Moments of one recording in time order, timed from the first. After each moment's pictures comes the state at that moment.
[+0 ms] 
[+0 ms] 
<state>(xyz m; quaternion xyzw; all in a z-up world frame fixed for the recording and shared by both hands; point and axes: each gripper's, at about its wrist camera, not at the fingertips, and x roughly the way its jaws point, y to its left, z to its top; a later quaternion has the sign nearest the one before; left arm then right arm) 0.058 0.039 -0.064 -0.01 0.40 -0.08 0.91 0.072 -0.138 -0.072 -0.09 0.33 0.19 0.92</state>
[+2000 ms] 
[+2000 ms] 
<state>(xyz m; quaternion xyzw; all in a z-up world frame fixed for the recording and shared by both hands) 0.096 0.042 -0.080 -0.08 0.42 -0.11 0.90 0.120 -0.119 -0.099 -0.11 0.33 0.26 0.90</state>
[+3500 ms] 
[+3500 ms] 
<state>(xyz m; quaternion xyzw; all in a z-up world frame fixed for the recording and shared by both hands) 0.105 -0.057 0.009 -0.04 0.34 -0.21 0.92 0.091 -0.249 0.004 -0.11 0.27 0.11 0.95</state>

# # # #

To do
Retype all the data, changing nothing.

Your solution
Moments of one recording in time order, timed from the first. After each moment's pictures comes the state at that moment.
[+0 ms] 
[+0 ms] 
<state>(xyz m; quaternion xyzw; all in a z-up world frame fixed for the recording and shared by both hands; point and axes: each gripper's, at about its wrist camera, not at the fingertips, and x roughly the way its jaws point, y to its left, z to its top; a later quaternion has the sign nearest the one before; left arm then right arm) 0.058 0.039 -0.064 -0.01 0.40 -0.08 0.91 0.072 -0.138 -0.072 -0.09 0.33 0.19 0.92</state>
[+2000 ms] 
[+2000 ms] 
<state>(xyz m; quaternion xyzw; all in a z-up world frame fixed for the recording and shared by both hands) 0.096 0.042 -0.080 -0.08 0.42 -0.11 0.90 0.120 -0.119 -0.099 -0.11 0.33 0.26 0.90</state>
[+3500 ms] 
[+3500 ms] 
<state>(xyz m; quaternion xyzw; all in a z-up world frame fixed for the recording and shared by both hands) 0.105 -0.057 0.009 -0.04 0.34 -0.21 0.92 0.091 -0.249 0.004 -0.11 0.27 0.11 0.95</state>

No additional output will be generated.